Exercise directions | Print word for word the first line of the records below and every following line through the one containing "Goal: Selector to"; print nothing else.

*** Records supplied ***

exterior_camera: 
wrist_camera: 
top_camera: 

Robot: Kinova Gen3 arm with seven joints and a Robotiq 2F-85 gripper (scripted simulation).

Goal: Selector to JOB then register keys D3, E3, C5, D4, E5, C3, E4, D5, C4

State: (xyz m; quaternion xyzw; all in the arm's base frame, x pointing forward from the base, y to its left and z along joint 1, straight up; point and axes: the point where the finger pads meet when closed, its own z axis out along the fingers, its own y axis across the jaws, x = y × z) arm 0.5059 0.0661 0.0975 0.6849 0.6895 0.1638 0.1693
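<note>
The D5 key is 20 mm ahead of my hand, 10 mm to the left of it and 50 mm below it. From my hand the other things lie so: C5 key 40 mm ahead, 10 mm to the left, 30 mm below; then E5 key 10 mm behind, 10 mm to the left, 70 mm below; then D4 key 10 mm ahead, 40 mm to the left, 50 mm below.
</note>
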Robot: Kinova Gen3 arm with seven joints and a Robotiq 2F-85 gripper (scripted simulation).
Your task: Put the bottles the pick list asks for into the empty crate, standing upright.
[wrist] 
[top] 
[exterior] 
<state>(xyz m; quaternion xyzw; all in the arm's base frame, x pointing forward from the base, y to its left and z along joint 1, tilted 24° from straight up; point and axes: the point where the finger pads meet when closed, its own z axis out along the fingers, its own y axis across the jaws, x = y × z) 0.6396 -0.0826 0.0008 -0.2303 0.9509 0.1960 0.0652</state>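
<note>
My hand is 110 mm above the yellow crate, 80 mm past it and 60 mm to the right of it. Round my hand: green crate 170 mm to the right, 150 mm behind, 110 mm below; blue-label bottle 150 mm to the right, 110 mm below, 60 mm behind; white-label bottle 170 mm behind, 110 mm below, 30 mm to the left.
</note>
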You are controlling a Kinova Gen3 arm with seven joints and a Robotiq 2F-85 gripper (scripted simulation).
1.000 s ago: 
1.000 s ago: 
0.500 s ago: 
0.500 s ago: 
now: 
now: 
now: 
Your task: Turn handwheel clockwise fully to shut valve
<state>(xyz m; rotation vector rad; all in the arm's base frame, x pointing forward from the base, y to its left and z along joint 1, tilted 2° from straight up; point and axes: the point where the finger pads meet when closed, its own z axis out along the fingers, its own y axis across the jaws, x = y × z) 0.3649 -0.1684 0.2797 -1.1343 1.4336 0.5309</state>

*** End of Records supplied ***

Solution |
exterior_camera: 
wrist_camera: 
top_camera: 

Robot: Kinova Gen3 arm with seven joints and a Robotiq 2F-85 gripper (scripted simulation).

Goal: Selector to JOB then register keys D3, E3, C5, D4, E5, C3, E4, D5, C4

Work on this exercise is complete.